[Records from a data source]
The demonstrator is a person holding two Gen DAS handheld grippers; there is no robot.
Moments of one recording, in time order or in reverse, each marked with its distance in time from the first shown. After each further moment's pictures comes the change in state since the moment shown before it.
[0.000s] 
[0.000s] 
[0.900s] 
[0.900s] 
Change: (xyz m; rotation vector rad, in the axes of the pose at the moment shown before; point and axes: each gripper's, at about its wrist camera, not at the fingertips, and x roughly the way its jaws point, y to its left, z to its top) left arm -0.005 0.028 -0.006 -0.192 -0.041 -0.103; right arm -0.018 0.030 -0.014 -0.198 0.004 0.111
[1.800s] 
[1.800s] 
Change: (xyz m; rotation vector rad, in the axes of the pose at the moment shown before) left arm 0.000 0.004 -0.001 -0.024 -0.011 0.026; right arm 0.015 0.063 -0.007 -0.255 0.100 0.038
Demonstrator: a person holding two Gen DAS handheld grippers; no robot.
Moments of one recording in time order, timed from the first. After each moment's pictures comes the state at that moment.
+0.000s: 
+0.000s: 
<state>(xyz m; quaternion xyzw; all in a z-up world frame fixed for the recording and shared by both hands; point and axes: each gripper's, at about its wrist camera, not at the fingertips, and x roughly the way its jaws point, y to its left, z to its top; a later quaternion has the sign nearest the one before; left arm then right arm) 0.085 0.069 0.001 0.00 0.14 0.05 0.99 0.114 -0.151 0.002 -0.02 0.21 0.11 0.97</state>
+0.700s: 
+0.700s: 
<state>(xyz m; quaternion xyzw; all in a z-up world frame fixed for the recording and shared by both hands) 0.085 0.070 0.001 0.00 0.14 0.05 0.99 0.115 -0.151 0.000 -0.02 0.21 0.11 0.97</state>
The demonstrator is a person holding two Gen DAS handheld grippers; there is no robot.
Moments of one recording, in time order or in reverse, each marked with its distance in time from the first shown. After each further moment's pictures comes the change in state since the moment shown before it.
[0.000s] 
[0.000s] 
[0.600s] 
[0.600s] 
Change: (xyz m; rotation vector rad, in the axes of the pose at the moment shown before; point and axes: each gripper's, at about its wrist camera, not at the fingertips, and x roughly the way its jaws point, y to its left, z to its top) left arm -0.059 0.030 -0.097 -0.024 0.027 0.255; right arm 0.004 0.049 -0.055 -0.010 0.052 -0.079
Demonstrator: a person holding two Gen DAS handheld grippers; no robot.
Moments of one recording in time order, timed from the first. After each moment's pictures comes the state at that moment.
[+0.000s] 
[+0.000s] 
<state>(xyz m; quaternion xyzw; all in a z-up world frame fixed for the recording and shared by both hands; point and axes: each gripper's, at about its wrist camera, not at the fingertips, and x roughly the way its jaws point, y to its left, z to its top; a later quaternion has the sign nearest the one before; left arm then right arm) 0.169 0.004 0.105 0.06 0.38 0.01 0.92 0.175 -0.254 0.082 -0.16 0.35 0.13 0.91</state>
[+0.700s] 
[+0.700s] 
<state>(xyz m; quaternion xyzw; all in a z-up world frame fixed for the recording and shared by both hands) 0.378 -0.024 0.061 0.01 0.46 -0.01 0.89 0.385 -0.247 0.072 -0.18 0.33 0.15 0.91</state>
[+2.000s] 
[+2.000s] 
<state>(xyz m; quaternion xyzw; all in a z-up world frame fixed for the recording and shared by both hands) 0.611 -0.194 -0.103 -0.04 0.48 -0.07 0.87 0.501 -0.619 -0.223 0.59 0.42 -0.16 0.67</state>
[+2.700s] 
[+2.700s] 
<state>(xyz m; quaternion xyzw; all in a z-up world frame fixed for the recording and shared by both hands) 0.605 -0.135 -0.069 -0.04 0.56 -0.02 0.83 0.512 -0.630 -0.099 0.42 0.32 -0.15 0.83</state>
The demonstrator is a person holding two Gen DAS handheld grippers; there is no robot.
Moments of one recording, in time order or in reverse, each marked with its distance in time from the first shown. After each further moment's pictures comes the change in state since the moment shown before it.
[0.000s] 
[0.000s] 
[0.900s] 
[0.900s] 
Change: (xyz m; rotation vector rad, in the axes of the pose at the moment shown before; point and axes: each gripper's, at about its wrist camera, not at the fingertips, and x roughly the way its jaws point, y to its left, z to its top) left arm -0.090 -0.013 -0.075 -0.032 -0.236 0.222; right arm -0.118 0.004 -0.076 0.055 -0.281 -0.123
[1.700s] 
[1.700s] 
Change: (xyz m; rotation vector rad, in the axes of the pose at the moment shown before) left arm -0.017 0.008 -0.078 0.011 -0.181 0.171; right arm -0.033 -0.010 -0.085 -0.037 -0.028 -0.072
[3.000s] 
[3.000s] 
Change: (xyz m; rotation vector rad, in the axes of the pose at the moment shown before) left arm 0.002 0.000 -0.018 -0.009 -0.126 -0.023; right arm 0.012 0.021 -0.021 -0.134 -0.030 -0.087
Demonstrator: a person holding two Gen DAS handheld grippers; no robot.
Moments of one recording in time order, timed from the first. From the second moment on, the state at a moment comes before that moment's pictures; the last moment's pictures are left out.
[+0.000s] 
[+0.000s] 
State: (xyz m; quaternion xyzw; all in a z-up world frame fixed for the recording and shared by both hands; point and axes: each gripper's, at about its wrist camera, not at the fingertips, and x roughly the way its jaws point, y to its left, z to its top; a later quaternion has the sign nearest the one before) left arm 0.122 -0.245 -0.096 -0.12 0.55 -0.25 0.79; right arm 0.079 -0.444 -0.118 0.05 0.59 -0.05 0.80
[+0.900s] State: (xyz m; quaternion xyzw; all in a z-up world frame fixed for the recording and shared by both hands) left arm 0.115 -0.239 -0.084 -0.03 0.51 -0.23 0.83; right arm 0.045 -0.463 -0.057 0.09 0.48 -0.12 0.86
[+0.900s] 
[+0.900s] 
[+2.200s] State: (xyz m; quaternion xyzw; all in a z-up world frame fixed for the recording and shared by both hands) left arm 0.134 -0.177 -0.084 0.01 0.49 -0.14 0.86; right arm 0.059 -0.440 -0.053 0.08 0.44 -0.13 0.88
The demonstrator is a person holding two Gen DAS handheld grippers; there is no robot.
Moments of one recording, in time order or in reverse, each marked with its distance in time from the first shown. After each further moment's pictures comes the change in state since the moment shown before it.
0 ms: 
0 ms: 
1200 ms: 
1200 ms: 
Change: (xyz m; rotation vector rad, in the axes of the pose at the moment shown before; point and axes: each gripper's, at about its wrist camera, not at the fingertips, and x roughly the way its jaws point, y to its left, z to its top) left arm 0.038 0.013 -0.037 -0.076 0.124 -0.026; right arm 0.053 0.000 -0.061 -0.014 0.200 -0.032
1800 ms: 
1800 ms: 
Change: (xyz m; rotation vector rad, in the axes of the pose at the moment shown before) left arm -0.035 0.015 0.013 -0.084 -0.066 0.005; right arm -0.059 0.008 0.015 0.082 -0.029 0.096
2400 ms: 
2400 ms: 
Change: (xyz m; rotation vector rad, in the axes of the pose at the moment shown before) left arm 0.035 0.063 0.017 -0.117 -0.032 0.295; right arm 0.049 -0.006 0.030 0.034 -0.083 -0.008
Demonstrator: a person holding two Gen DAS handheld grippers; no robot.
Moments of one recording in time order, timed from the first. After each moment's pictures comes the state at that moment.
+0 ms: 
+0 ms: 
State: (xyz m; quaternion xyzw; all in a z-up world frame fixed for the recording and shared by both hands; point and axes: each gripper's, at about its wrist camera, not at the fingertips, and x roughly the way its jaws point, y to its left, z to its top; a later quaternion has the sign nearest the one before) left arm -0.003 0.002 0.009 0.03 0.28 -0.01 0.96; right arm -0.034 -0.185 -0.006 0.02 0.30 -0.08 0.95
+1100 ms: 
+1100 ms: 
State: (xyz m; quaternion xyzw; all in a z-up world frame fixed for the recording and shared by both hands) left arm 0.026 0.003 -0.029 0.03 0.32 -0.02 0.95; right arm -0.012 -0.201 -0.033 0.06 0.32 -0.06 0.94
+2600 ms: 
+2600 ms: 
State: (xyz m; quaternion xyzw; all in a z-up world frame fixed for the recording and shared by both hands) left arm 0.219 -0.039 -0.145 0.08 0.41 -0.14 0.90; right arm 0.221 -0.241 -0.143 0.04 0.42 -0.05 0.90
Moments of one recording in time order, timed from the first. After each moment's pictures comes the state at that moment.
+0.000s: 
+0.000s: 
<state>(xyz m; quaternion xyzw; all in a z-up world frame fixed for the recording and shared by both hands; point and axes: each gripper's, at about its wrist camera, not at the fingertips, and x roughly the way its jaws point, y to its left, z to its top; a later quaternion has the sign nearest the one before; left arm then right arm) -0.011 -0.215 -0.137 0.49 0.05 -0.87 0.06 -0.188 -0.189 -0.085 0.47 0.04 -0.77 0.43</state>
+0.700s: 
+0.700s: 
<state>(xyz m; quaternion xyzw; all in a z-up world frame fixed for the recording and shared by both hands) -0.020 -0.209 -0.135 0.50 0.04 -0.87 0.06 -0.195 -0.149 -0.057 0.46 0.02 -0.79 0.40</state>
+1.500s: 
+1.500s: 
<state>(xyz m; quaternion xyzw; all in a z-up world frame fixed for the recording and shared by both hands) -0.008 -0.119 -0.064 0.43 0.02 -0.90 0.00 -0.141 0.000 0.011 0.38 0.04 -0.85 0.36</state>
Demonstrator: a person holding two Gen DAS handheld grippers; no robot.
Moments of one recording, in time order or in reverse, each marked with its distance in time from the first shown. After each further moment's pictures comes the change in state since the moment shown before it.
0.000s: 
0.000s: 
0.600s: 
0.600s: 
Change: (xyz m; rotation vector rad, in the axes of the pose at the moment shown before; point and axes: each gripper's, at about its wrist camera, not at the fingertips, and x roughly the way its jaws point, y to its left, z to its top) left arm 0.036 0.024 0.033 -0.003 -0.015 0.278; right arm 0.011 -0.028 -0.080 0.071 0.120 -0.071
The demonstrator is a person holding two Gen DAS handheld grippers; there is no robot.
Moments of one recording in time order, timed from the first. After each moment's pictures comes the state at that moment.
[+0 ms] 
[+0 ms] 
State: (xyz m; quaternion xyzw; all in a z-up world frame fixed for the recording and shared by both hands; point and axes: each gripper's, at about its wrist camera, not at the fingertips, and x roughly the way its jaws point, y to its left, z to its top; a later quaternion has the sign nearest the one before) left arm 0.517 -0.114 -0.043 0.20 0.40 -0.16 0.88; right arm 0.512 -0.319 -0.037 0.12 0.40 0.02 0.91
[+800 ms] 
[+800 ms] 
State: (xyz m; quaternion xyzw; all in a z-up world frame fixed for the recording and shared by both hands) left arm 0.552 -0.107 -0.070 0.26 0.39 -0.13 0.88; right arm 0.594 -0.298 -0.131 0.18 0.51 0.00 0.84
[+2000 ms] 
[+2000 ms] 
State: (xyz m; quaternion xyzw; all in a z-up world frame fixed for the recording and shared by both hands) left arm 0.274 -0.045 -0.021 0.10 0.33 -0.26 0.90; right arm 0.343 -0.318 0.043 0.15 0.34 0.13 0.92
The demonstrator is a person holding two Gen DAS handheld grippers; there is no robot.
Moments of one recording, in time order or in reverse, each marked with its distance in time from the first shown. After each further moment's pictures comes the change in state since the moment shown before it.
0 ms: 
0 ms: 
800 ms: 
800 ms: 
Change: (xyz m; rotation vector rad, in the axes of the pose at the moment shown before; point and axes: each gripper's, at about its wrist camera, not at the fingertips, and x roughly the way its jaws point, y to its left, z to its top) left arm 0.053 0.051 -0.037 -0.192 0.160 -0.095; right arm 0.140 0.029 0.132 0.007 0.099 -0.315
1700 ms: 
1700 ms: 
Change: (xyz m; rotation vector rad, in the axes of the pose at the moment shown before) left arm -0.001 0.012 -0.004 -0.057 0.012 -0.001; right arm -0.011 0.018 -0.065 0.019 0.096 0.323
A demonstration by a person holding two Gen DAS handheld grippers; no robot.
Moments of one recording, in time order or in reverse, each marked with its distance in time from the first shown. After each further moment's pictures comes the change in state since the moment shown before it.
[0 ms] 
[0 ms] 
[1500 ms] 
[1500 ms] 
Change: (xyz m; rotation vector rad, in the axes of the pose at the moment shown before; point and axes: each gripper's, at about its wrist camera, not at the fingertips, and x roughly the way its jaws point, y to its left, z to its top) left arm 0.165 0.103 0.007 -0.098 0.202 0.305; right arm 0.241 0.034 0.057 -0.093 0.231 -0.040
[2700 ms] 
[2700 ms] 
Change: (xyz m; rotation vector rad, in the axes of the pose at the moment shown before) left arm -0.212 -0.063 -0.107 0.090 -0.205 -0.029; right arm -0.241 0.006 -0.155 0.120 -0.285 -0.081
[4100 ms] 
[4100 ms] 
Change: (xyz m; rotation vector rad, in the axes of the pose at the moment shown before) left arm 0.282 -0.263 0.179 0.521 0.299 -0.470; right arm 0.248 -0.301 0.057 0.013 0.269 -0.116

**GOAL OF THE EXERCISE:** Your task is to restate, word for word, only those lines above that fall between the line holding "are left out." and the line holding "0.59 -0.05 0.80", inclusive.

**EXPECTED ANSWER:**
Moments of one recording in time order, timed from the first. From the second moment on, the state at a moment comes before that moment's pictures; the last moment's pictures are left out.
[+0.000s] 
[+0.000s] 
State: (xyz m; quaternion xyzw; all in a z-up world frame fixed for the recording and shared by both hands; point and axes: each gripper's, at about its wrist camera, not at the fingertips, and x roughly the way its jaws point, y to its left, z to its top; a later quaternion has the sign nearest the one before) left arm 0.122 -0.245 -0.096 -0.12 0.55 -0.25 0.79; right arm 0.079 -0.444 -0.118 0.05 0.59 -0.05 0.80

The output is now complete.